Autre constante d’après M. Sy, les hommes fréquentent moins les structures sanitaires que les femmes, une pratique universelle. Selon lui, ces données prouvent que le genre doit être placé au centre des politiques sanitaires pour corriger ces déséquilibres.
« Une santé globale ne peut être atteinte que si tout le monde compte, chacun et chacune. Quand on parle de santé globale, on ne parle pas seulement d’absence de maladie. L’OMS la définit comme un état complet de bien-être physique, social et mental », estime-t-il.
Des recommandations articulées autour de trois axes prioritaires
Face à ce constat, la Commission propose une série de mesures concrètes pour instaurer une véritable justice de genre dans le domaine de la santé.
Le rapport propose une feuille de route articulée autour de plusieurs axes parmi lesquels figurent : la clarification des concepts pour se doter d’un cadre conceptuel unifié pour guider les politiques, car « on définit le genre comme on veut, créant des malentendus » ; l’amélioration des données, car « des statistiques ventilées par genre sont indispensables pour dissiper les préjugés » ; enfin, « engendrer » les politiques, expliquant qu’« il s’agit de transformer les différences en complémentarités, pas en exclusions. La couverture santé universelle doit intégrer cette vision. »
Pour y arriver, la Commission plaide pour l’intégration systématique d’une perspective de genre dans toutes les législations sanitaires, de la couverture universelle aux programmes de vaccination. Elle propose notamment la mise en place d’audits obligatoires sur les écarts de rémunération et l’instauration de quotas pour assurer une représentation équitable aux postes de décision.
Le rapport ne se contente pas d’identifier les problèmes, il nomme aussi les obstacles. Une section entière est consacrée aux « mouvements anti-genre », ces groupes bien organisés et financés qui, selon les auteurs, « instrumentalisent des discours progressistes pour bloquer toute avancée. »

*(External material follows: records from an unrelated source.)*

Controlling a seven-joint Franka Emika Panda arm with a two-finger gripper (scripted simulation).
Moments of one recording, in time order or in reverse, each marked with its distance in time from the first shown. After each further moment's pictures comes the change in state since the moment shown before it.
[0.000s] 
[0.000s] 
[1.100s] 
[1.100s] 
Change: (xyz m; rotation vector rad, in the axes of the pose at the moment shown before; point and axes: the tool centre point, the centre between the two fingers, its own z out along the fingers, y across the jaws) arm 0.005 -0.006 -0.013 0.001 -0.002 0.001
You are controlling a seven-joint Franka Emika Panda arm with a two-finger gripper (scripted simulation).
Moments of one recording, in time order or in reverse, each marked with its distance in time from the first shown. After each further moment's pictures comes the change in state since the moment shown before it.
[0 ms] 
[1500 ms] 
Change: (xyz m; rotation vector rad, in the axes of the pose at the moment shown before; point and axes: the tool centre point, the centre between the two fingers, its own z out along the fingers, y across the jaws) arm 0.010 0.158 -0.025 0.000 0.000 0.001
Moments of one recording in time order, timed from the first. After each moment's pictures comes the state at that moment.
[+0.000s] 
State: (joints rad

La Commission appelle à dénoncer leurs stratégies et à réguler strictement les industries qui exploitent les stéréotypes de genre, comme le marketing genré pour les produits nocifs (tabac, alcool) ciblant spécifiquement les femmes dans les pays en développement.
Pour donner corps à ces ambitions, des moyens conséquents seront nécessaires. La Commission propose un mécanisme de financement innovant : une taxe sur les produits nocifs pour la santé dont les recettes seraient spécifiquement affectées à des programmes sensibles au genre. « Il s’agit de faire payer ceux qui profitent des inégalités pour financer leur résolution », résume Pr Sarah Hawkes.
Conscients de l’ampleur de la tâche, les auteurs appellent à l’organisation d’un sommet international d’ici 2026 sous l’égide de l’OMS. « Les solutions existent, ce qui manque aujourd’hui, c’est la volonté politique de les mettre en œuvre », conclut le rapport, qui sera accompagné d’une plateforme interactive de suivi des indicateurs clés à partir de juin 2025.